Pharmacy technicians perform a vital role in the filling process. They interpret the physician’s handwritten prescription, record the information into the computer system, generate a label, affix it to the vial, and place the medication in the vial. Each one of these steps are critical in the dispensing of drugs that, taken incorrectly, can result in death or severe injury. These are very critical steps because at any point, the physician’s handwriting could be messy or the prescribed amount could be suspect. The opportunities for mistakes are endless; including questions of milligrams vs. milliliters, whether a given drug is ever prescribed in the suggested amount, and drug interactions. Physicians often write in shorthand and abbreviate medical terms and dosages which pharmacy technicians need to be able to understand.

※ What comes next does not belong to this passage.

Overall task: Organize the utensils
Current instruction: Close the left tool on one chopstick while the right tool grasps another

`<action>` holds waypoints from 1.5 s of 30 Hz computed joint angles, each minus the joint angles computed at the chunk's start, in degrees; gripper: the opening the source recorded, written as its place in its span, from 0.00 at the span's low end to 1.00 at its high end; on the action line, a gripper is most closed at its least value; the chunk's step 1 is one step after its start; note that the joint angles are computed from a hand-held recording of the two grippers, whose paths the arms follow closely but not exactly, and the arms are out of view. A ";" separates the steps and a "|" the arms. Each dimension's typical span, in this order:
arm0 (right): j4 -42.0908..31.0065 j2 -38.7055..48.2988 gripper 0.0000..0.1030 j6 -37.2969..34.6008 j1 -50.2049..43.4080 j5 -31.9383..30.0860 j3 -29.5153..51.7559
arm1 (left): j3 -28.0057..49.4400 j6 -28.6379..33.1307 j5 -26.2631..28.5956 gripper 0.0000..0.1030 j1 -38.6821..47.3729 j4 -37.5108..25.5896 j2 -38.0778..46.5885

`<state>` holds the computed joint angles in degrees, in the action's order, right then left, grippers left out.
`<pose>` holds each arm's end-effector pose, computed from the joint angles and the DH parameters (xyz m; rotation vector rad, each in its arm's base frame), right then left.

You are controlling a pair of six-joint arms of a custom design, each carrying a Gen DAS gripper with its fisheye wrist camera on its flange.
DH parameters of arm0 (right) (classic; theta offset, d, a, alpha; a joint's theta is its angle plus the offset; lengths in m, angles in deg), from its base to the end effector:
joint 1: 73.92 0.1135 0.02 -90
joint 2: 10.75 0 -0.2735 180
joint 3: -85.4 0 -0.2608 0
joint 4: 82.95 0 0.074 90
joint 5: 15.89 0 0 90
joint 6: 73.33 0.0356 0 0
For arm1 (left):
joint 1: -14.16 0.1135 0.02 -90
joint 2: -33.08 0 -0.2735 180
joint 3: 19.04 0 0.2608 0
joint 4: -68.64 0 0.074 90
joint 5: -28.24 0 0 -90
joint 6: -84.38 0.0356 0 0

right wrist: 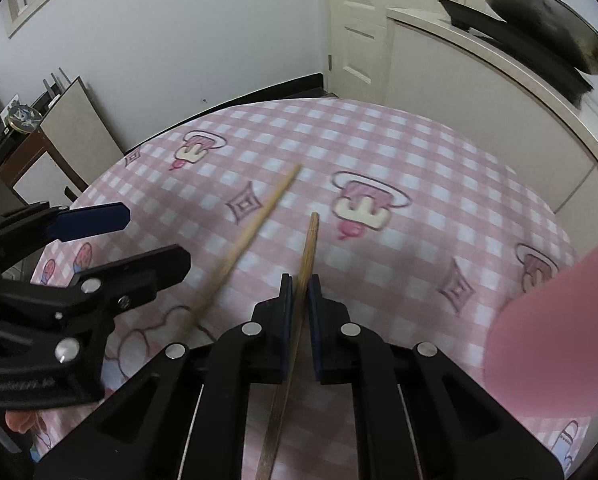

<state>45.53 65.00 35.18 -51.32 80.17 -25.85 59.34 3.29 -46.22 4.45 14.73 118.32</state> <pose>0.2495 0.0998 0.2535 -0.0538 2.5880 0.1278 0.3031 -0.0615 0.2604 0.5142 2.5622 -0.3611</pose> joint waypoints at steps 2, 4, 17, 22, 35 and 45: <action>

In my client’s case, Walgreens’ pharmacy technician entered the wrong dosage of a very dangerous blood thinner, Coumadin, into the computer. In turn, the information on the label was wrong and the medication placed into the vial was wrong. In fact it was so wrong that it was 10 times the dose it was supposed to be. Coumadin is a drug that thins out the blood to prevent too much clotting in certain patients. The more given to the patient, the more the blood refuses to clot and the easier it is for blood to leak out of vessels and into areas of the brain where it does not belong.

The educational level of the pharmacy technician who made this lethal error: a 18 year old high school student whose former job was cleaning movie theaters and making popcorn. So how does the pharmacy justify using young, untrained employees? The conclusion is inescapable: trained pharmacists cost more than young technicians and it permits an environment in which more prescriptions can be filled faster and pharmacies can make more money.

The death of my client was not intentional. The error on the part of the assistant was an accident. What is the real cause of these types of incidents? Most of the time, profits over people; a corporate pratice of devising ways to maximize profits that emphasize profits and lose sight of safety.